Carbonation treatment to repair the damage of repeatedly recycled coarse aggregate from recycled concrete suffering from coupling action of high stress and freeze-thaw cycles

Abstract

• It is feasible to recycle waste RAC in harsh environments by carbonation treatment. • Accelerated carbonation shows excellent repair effect on the damage of RRCA. • Producing C-RRCA per ton can capture 38.3 kg CO 2 with great environmental benefits. • RRAC with C-RRCA (content ≥ 6 %) shows good chloride ion permeability resistance. The recycling of waste recycled concrete (RC) has become a focus of many scholars. But the repeatedly recycling of RC used in harsh environments is still a difficult issue, due to the poorer quality of repeatedly recycled aggregate. This paper studied the repair effect of accelerated carbonation treatment on repeatedly recycled coarse aggregate (RRCA), which was collected from the failed parent recycled concrete via coupling action of high stress and freeze-thaw (F-T) cycles.
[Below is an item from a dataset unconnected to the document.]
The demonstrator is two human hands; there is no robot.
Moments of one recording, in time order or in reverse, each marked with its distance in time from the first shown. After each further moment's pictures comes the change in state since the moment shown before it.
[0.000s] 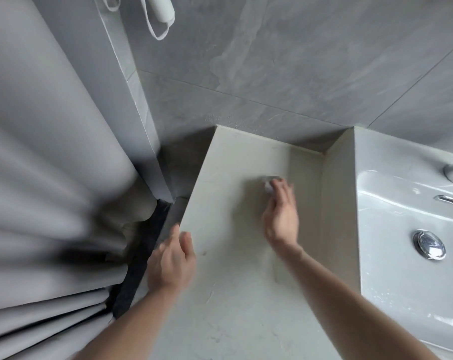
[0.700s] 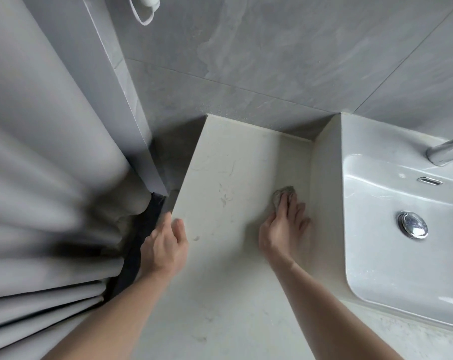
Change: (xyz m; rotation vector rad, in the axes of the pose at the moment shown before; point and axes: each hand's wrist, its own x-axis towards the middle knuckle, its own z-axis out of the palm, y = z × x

Then the properties of carbonated repeatedly recycled aggregate concrete (C-RRAC) containing 0 %, 25 %, 50 %, 75 % and 100 % carbonated RRCA (C-RRCA) were evaluated. And the recycling potential of C-RRCA was explored, finally. The results suggested that accelerated carbonation treatment had excellent ability on repairing coupling damage of high stress and F-T in RRCA. Compared with RRCA, the apparent density of C-RRCA increased by 5.5 %, and water absorption, crushing value and soundness (mass loss) decreased by 26.6 %, 23.7 % and 19.9 %, respectively. The quality of C-RRCA was improved from type III to type II. With the growth of C-RRCA replacement rate, the water absorption, porosity, and chloride ion permeability coefficient of C-RRAC decreased by 34.4 %, 48 % and 55.6 %, respectively, and the compressive strength increased by 34.2 %. In addition, the C-RRAC could satisfied requirement of 100 years design service life of concrete structures in the E-type chloride environment, totally. According to the numerical fitting analysis, the minimum content of C-RRCA is 6 % under the condition that the compressive strength and chloride ion permeability of recycled aggregate concrete are met. It is feasible to recycle waste or even failed RC in high stress and F-T environment so as to reuse it in chloride environment, which provides a data support for effective utilization of waste RC under freeze-thaw environment.